*6.5/10*
Desafiante e perturbadora é o que se pode dizer da possibilidade um tanto arrepiante que Jonathan Glazer evoca com Debaixo da Pele. Não é todos os dias que reflectimos sobre a presença de extraterrestres na Terra, nem sobre o seu comportamento e consequente adaptação à humanidade e seus hábitos e valores. Essencialmente sensorial e estético, Debaixo da Pele leva-nos a seguir os passos de Scarlett Johansson na pele de uma predadora sexy e sem emoções, que, aos poucos, inicia o seu processo de humanização.
Falta contudo que o caminho que seguimos seja mais coerente. O argumento - cuja premissa é excelente - não prima pela consistência e prefere deixar vazios inexplicáveis por preencher. Talvez nem tudo tenha de ser justificado, mas a dinâmica de Debaixo da Pele - especialmente lenta ao longo da sua primeira metade - sairia favorecida com uma condução mais digna e com acontecimentos verdadeiramente marcantes para o espectador, deixando espaço a uma reflexão mais orientada, digamos, e menos dominada por perguntas sem resposta. O ritmo não é o mais empolgante, com uma acentuada diferença entre a primeira e a segunda metade da longa-metragem, que marca igualmente uma importante mudança no comportamento da protagonista.
Scarlett não consegue sobressair como esperado, mas conduz eficazmente esta jornada num planeta para si desconhecido. Inexpressiva, cruel, sensual, ela seduz e aterroriza o espectador tal como faz às suas vítimas, mostrando, aos poucos, uma inesperada curiosidade por si e pelo que a rodeia, e uma ingenuidade quase infantil, totalmente oposta à sua personalidade inicial. A conclusão - quase previsível - é ainda assim uma agradável surpresa - ou revelação -, mas sabe a pouco. Debaixo da Pele chega a encontrar o ritmo certo, mas não imerge fundo o suficiente para que a experiência seja inesquecível.
Tecnicamente, o visual muitas vezes kubrickiano - onde a sequência inicial ganha especial ênfase - mergulha-nos num inferno de interrogações semelhante ao que, mais à frente, verificamos, impotentes, ser o mesmo em que as vítimas da protagonista se afundam. O ambiente sinistro e sombrio - onde os tons escuros e fortes abundam -, adensado pelas paisagens da Escócia, sai favorecido pelo excelente trabalho de fotografia, de Daniel Landin, que joga com o claro/escuro, espelhos e até nevoeiro. A acompanhar todo o visual incómodo está a fantástica e desconfortável banda sonora, de Mica Levi.

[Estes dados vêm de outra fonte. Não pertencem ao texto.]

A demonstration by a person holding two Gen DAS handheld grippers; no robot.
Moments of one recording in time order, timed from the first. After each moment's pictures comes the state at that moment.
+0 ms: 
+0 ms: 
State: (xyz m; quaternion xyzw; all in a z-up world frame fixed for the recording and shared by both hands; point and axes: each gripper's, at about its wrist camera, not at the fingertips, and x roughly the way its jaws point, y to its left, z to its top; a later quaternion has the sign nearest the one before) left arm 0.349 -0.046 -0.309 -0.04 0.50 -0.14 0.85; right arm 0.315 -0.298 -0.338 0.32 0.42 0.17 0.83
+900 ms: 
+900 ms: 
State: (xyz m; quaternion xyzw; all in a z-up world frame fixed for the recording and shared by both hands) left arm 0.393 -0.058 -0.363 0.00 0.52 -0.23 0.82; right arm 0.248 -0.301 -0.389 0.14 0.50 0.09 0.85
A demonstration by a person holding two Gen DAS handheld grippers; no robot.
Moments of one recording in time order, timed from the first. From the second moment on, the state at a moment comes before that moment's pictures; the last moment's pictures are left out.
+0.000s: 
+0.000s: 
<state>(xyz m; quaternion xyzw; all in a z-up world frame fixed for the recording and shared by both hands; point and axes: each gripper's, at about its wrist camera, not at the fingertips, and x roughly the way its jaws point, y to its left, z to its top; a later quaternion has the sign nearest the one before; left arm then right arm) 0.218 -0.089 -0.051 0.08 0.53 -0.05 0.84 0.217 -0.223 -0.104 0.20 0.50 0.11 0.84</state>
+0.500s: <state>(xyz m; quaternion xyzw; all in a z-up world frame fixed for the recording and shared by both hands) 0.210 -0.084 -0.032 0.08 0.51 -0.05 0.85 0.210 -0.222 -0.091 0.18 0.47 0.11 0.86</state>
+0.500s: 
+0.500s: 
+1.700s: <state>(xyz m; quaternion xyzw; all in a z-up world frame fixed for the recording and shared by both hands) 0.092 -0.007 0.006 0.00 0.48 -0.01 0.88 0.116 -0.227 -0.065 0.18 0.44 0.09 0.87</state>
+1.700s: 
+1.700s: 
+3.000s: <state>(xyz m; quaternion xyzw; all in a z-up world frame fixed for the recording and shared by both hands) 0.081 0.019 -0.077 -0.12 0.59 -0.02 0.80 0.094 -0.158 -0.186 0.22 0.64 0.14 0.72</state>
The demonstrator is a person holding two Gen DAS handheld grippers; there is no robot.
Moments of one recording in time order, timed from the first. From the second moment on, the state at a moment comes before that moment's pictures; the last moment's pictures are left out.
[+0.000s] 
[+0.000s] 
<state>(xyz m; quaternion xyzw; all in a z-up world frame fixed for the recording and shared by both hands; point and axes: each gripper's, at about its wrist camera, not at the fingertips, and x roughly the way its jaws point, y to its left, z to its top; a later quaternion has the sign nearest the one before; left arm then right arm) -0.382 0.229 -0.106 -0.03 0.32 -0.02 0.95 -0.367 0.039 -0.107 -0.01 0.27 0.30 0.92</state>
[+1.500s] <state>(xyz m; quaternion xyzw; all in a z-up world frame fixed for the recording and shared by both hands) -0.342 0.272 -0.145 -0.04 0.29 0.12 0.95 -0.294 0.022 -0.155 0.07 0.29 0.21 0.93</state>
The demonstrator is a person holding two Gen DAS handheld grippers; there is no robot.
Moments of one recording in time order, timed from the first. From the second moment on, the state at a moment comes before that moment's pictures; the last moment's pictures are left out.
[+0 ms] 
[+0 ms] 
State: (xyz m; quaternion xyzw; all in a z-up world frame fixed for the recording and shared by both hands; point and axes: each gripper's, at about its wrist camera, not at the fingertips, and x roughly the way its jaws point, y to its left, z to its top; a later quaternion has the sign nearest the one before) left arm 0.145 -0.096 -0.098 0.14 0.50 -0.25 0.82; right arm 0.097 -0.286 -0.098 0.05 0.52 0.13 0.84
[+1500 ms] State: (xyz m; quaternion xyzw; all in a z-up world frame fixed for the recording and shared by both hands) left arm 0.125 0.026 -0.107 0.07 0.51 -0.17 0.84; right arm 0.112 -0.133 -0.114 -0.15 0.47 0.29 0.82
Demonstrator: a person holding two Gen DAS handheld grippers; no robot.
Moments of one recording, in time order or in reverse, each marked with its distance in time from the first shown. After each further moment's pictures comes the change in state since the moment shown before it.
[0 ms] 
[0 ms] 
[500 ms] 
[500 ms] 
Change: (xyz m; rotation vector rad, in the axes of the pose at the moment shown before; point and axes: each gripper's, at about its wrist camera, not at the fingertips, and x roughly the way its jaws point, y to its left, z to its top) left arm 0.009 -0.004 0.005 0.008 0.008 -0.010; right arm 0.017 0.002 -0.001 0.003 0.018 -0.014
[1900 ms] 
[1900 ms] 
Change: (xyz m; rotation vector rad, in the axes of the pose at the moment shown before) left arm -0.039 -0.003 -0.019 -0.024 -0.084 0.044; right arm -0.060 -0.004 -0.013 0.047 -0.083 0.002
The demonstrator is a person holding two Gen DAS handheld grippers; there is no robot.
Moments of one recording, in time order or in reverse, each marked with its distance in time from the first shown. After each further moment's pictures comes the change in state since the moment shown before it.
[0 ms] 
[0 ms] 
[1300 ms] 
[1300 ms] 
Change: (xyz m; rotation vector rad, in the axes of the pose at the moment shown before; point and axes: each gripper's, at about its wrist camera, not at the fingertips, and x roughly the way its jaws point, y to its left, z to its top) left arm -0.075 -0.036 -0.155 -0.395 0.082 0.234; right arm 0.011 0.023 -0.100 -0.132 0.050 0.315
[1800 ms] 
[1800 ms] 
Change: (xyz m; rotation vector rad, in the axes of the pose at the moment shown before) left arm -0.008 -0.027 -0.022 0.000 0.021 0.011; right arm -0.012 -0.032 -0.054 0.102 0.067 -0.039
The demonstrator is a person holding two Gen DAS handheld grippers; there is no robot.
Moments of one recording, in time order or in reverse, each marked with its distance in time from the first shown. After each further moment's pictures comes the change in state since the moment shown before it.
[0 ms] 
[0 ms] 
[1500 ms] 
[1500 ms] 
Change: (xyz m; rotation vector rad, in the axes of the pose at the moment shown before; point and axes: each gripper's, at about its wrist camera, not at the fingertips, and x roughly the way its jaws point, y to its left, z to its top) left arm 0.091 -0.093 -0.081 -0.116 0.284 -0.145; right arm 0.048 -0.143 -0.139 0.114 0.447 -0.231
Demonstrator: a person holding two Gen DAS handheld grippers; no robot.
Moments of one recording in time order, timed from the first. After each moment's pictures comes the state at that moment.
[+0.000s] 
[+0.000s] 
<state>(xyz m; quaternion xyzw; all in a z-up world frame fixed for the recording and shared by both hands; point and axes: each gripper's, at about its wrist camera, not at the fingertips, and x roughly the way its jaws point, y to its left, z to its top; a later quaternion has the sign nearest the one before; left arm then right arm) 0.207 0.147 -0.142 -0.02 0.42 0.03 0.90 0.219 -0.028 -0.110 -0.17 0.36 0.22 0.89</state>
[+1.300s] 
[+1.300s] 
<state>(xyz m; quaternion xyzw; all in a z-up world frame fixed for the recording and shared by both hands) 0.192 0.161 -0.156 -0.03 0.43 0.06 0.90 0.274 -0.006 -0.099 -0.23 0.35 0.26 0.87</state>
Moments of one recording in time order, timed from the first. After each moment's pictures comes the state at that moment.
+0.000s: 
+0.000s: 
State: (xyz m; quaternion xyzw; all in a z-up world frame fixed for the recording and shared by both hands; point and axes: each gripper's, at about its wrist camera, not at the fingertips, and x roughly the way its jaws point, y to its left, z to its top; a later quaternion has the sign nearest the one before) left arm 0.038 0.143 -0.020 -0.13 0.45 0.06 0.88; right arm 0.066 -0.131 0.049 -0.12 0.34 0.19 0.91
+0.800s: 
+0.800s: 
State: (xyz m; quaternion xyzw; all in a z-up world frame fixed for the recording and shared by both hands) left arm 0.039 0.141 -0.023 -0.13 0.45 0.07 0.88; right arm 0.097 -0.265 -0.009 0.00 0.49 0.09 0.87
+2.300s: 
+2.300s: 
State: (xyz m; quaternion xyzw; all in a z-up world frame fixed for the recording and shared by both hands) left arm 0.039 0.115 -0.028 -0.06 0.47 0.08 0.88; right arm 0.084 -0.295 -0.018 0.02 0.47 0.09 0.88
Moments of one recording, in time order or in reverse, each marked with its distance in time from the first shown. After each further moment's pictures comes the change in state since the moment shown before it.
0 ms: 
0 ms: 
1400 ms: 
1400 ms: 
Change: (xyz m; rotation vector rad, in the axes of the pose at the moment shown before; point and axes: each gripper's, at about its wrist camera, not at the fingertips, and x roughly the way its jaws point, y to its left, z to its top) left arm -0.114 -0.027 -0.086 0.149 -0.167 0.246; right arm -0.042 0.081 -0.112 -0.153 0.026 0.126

Debaixo da Pele não é certamente o filme mais consensual do ano, nem o melhor, mas cativará a atenção dos mais curiosos ou dos que anseiam por novas experiências. Uma reflexão incompleta e inesperada sobre a existência e a humanidade é a proposta - preguiçosa na concretização - de Glazer. Ao fim de algum tempo no mesmo local, quem será mais humano: o Homem ou o Extraterrestre?
3 comentários:
Concordo plenamente com o que diz o texto. No início, parecia que seria mais um daqueles filmes que assisto e logo esqueço, mas quando cheguei a metade do filme não conseguia mais parar, a curiosidade já tomava conta. Gostei muito do final, com certeza ficará na minha memória.
Com certeza um filme inesquecível. Completamente misterioso. Quem for ver, não procure sinopse ou trailer, tenha certeza que seu goste encontra-se requintado.
Achei o seu texto melhor que o filme que também dei nota 6.5 e me criticaram de não ter captado a mensagem ,entendi tudo achei fantástica a variante (um filme bem incomum ,porém que promete muito e depois não responde a altura,uma mensagem simples passada de forma correta que muitos que sentem a necessidade de assistir algo diferente e interpretar como :não gostou ?!Não entendeu ...O que estranho é que a mensagem é simples e achei um tanto pretensiosa e mal defendida pelos amantes da obra,fora as coisas que já citou as locações da Escócia são um ponto alto ,abraço e valeu pelo texto Bacana!